(Records from a collection)
----------
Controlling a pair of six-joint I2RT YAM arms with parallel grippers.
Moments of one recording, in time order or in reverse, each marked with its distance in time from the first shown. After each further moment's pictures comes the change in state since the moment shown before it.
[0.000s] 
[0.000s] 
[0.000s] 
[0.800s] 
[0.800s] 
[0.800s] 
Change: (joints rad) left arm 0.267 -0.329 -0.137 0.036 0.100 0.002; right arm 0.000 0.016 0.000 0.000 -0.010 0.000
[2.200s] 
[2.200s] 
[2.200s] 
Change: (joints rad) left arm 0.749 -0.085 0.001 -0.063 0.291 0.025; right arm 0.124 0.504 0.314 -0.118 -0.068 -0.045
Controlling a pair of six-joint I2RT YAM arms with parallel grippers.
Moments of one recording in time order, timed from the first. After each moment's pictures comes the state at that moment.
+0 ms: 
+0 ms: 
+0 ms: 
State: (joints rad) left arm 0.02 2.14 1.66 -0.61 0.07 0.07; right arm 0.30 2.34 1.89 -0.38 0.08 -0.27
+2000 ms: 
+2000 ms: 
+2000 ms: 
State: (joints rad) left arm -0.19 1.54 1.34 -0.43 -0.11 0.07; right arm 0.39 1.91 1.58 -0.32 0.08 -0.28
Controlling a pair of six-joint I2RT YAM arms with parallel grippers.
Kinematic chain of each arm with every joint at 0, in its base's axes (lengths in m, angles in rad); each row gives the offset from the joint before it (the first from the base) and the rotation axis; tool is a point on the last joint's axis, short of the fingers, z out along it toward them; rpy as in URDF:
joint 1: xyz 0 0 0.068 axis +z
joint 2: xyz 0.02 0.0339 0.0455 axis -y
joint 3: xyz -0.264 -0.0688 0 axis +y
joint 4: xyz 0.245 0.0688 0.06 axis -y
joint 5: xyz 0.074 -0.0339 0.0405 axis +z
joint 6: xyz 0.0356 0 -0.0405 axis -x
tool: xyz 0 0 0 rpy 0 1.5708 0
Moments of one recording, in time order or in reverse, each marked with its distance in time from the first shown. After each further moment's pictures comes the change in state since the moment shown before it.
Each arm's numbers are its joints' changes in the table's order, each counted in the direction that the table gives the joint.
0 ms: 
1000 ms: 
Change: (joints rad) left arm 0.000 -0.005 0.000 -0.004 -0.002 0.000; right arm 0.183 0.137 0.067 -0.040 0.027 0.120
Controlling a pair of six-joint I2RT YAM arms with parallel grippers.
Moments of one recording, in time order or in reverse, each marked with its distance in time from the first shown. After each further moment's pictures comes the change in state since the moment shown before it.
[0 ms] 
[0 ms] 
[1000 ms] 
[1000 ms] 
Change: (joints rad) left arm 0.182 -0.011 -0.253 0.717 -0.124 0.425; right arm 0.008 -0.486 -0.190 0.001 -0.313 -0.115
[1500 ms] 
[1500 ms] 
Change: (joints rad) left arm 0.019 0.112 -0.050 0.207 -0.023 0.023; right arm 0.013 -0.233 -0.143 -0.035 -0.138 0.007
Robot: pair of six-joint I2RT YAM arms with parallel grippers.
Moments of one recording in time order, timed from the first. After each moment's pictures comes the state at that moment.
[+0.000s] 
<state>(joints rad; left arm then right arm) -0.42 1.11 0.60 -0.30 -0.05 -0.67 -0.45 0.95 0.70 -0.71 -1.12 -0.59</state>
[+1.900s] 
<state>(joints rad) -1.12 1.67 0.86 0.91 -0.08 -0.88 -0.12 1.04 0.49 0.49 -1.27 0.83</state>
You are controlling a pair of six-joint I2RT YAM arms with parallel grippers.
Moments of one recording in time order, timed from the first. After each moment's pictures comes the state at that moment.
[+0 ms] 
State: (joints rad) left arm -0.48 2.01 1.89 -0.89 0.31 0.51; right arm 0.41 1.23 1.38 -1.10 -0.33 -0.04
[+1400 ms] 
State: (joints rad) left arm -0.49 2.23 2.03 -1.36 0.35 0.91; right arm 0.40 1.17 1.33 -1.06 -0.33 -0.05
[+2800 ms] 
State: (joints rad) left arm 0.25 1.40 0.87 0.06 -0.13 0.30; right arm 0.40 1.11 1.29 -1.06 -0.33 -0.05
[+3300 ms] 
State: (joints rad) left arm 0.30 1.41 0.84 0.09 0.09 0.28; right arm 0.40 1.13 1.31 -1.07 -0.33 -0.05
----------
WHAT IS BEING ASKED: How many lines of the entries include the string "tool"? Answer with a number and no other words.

REPLY: 2